Nie Wirst Du Entkommen
»Sie hätte am Leben bleiben und gegen ihren Mann aussagen sollen.«
»So hättest du es gemacht«, sagte sie ruhig, und seine Augen blitzten auf.
»Ich hätte nicht zugelassen, dass irgendein Schwein meinen Sohn umbringt.«
»Nicht jeder ist stark, Aidan. Und nicht jeder tut, was im Grunde richtig wäre.« Sie küsste ihn zärtlich. »Es tut mir leid.«
Müde ließ er seinen Kopf wieder an ihre Schulter sinken. »Kennst du Sylvia Arness?«
Sie schüttelte den Kopf, als die Furcht sich erneut in ihren Eingeweiden breitmachte. »Nein.«
Er straffte den Rücken, nahm ihre Unterarme. »Nicht? Bist du sicher?«
»Ja.« Ihr Herz hämmerte nun so heftig, dass es wehtat. »Warum?«
Sein Griff wurde fester. »Afroamerikanerin, dreiundzwanzig Jahre alt?«
»Nein, Aidan. Sag mir doch, warum.«
»Weil sie tot ist. Howard und Brooks aus unserem Revier wurden gerufen, als ich gerade Morris’ Wohnung verließ. Sie riefen mich an, als sie die Botschaft an ihrem Mantel fanden.«
Ihre Kehle verschloss sich. »Du wirst beurteilt nach den Leuten, mit denen du verkehrst?«
»Ja. Und du bist wirklich sicher, dass du sie nicht kennst? Sylvia Arness war der Name auf ihrem Ausweis.«
Sie schüttelte den Kopf. »Vielleicht handelt es sich um einen Nachahmer.«
»Kann sein.
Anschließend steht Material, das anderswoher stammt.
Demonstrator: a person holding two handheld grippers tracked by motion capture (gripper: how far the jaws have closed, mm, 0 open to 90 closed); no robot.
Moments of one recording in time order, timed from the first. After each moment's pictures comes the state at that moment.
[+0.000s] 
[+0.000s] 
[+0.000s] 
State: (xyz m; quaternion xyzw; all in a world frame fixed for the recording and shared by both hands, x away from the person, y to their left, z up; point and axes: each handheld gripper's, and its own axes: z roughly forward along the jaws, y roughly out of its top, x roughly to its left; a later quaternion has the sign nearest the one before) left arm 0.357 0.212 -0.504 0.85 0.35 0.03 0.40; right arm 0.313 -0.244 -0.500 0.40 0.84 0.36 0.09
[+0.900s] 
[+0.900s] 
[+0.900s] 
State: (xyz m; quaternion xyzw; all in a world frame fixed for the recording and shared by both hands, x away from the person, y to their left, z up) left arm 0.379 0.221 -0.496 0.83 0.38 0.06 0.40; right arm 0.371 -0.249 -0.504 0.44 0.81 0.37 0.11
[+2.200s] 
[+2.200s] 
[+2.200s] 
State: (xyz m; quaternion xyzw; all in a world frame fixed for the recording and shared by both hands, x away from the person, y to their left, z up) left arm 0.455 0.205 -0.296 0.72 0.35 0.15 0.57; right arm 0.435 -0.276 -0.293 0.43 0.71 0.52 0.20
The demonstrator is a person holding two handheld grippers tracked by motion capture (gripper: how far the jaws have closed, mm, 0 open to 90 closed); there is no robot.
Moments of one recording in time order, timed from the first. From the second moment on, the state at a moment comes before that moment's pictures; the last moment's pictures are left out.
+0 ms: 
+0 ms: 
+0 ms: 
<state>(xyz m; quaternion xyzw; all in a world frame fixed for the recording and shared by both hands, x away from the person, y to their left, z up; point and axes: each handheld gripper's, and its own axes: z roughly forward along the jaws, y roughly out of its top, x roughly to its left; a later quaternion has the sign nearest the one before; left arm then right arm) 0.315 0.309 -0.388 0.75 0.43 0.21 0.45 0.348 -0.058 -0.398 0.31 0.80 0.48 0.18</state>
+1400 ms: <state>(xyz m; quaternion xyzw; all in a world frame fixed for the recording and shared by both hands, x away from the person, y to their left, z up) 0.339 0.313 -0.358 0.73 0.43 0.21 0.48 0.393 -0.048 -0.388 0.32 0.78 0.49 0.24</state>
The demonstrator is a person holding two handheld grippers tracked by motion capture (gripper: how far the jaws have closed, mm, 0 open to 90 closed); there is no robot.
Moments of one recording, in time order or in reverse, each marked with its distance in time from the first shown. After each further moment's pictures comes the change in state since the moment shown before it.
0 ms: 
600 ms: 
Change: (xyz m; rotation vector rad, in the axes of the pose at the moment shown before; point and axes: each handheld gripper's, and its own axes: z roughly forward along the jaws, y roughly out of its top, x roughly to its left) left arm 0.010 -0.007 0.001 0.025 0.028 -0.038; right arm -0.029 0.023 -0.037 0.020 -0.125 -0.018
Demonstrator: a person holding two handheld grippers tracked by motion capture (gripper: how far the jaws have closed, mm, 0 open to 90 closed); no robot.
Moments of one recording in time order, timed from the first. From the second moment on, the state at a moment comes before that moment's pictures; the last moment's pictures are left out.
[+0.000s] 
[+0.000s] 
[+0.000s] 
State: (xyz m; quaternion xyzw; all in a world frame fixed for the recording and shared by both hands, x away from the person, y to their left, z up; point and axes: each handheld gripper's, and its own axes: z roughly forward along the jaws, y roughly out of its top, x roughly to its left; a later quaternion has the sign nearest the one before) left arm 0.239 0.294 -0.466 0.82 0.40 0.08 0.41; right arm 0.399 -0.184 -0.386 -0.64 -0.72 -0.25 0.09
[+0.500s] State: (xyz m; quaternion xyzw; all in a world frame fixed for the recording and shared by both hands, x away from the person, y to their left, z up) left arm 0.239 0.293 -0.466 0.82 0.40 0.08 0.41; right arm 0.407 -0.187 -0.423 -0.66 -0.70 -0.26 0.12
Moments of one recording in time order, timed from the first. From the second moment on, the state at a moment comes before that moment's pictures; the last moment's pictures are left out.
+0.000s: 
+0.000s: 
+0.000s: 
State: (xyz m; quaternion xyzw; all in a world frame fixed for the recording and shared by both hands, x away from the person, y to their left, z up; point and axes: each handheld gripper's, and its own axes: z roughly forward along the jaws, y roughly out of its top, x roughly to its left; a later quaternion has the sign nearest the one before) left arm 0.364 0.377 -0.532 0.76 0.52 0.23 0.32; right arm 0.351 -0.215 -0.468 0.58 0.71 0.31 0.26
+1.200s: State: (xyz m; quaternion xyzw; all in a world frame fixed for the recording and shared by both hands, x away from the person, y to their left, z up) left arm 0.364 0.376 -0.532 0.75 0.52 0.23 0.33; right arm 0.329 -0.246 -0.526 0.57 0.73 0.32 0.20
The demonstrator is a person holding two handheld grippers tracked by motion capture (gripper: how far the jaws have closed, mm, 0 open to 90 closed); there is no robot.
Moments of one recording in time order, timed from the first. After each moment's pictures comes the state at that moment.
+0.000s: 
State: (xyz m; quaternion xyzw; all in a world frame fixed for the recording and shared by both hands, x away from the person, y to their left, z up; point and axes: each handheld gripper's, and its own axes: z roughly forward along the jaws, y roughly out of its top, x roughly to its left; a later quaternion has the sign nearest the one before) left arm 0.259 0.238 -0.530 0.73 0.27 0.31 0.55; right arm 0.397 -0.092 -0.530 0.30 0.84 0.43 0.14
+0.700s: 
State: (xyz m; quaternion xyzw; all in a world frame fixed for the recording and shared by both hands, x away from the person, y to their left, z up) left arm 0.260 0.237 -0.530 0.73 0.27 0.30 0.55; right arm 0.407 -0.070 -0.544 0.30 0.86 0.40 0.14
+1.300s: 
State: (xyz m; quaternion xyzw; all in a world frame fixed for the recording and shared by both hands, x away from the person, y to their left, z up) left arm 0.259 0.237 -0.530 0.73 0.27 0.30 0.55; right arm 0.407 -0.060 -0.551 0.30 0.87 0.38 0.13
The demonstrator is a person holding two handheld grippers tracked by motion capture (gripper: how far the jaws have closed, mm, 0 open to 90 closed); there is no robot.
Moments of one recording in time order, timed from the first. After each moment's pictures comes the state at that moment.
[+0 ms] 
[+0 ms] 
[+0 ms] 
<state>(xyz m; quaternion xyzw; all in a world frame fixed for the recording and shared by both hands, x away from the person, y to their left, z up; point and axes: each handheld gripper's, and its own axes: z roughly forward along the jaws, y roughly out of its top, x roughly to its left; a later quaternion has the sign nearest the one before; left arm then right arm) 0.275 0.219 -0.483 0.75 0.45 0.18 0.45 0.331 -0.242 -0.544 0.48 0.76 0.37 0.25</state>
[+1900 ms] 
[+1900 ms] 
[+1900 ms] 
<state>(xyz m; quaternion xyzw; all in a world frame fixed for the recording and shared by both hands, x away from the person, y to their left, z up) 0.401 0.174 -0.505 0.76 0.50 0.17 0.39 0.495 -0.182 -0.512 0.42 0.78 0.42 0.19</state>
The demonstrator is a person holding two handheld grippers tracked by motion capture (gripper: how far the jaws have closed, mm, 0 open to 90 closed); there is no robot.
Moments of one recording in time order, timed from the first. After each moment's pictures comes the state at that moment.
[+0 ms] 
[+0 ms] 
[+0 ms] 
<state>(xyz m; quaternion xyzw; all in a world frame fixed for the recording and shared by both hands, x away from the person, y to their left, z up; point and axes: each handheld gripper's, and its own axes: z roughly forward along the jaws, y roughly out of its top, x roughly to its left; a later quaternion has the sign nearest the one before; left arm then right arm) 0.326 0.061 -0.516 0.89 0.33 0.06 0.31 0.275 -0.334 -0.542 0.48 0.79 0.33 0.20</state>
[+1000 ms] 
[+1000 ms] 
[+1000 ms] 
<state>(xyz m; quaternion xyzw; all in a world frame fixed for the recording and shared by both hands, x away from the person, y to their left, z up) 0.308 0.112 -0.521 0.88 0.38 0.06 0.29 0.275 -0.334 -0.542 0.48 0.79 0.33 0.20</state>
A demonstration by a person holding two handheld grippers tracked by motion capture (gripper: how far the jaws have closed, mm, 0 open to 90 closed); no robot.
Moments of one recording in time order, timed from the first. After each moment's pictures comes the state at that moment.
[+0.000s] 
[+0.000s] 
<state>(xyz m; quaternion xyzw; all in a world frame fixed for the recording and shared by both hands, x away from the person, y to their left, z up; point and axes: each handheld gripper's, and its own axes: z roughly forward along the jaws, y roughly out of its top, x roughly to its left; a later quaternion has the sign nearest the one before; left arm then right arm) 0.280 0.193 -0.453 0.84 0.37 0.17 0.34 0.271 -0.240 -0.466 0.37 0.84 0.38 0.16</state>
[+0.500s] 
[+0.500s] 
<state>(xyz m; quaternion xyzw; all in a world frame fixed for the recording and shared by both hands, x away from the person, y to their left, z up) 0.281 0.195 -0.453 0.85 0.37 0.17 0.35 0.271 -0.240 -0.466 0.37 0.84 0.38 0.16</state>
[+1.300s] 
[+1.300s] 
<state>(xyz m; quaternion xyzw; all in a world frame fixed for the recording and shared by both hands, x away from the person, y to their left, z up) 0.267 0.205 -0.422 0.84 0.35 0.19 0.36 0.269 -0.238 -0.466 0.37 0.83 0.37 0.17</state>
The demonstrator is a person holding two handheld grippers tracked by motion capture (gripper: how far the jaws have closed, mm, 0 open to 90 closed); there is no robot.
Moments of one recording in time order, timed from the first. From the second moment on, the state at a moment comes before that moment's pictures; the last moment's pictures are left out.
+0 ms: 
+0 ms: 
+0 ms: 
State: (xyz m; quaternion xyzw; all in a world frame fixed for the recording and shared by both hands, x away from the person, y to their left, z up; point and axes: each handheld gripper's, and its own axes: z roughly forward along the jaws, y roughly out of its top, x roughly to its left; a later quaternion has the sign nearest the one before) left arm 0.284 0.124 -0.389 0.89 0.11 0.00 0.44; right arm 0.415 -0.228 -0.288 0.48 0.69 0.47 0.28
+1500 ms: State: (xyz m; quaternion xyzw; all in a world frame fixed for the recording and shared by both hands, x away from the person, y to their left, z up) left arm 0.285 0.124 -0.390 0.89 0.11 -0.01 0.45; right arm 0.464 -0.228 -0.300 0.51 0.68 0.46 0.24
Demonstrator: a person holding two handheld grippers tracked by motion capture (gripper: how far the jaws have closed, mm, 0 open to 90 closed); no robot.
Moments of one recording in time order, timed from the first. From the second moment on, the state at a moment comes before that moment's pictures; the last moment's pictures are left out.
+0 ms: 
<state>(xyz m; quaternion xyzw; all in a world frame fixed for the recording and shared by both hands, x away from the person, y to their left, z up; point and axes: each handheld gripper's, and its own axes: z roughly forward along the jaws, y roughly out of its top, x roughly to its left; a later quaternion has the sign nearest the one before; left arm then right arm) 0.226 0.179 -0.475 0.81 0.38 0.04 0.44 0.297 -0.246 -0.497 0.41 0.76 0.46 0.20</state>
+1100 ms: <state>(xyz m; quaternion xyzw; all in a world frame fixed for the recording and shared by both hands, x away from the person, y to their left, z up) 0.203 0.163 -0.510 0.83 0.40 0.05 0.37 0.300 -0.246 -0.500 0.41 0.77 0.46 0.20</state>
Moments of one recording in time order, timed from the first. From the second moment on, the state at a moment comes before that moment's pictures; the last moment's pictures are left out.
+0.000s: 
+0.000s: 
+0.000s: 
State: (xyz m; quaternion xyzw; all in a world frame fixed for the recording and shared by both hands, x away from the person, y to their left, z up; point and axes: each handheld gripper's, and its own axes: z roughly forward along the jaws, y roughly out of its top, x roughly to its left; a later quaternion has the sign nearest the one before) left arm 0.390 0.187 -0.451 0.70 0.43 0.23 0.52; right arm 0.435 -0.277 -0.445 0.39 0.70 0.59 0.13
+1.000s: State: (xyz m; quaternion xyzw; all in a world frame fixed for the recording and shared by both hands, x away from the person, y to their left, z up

Könntest du mitkommen und einen Blick auf sie werfen, damit wir es sicher wissen?«
Hölzern nickte sie. »Natürlich. Ich muss nur meiner Familie sagen, dass ich gehe.«
Er blieb an der Tür stehen. »Dein Vater wird einen … Schrecken bekommen, wenn er dich so sieht.«
Herzanfall. Er hatte Herzanfall sagen wollen und sich gerade noch zurückhalten können. Sie richtete sich kerzengerade auf, schloss die Augen und konzentrierte sich. Als sie die Augen öffnete, nickte er. »Besser. Er wird zwar immer noch wissen, dass etwas nicht stimmt, aber er wird sich nicht mehr erschrecken.«
»Danke«, murmelte sie. »Ich habe nicht nachgedacht.«
»Das kann dir niemand verübeln.« Er drückte die Tür auf und begrüßte ihre wartende Familie mit einem müden Lächeln. »Tut mir leid, dass ich so lange auf mich habe warten lassen. Ich musste mich noch um einen anderen Fall kümmern.«
Tess betrat die Küche hinter ihm, begegnete Vitos Blick und sah, dass er verstand.
»Dad, es wird spät«, sagte er. »Lass uns zum Hotel zurückfahren.«
Michael setzte sich auf den Küchenstuhl und schob starrsinnig das Kinn vor. »Ich bin nicht blind und ganz bestimmt nicht blöd. Sag mir die Wahrheit, Tess.«
Sie drückte Aidans Hand. »Danke für den Versuch«, murmelte sie und sah ihren Vater an. »Dad, Aidan war tatsächlich mit einem anderen Fall beschäftigt. Aber als er gerade gehen wollte, ist eine andere Sache passiert, die vielleicht etwas mit mir zu tun hat, vielleicht aber auch nicht. Das müssen wir jetzt herausfinden. Bitte geh mit Vito. Du brauchst Ruhe. Ich rufe dich an, versprochen.«
Michael stand langsam auf. »Und Sie lassen sie nicht aus den Augen, Reagan?«
Aidan schüttelte den Kopf. »Ganz bestimmt nicht.«
Donnerstag, 16. März, 23.20 Uhr
Spinnelli und Murphy trafen sie am Leichenschauhaus.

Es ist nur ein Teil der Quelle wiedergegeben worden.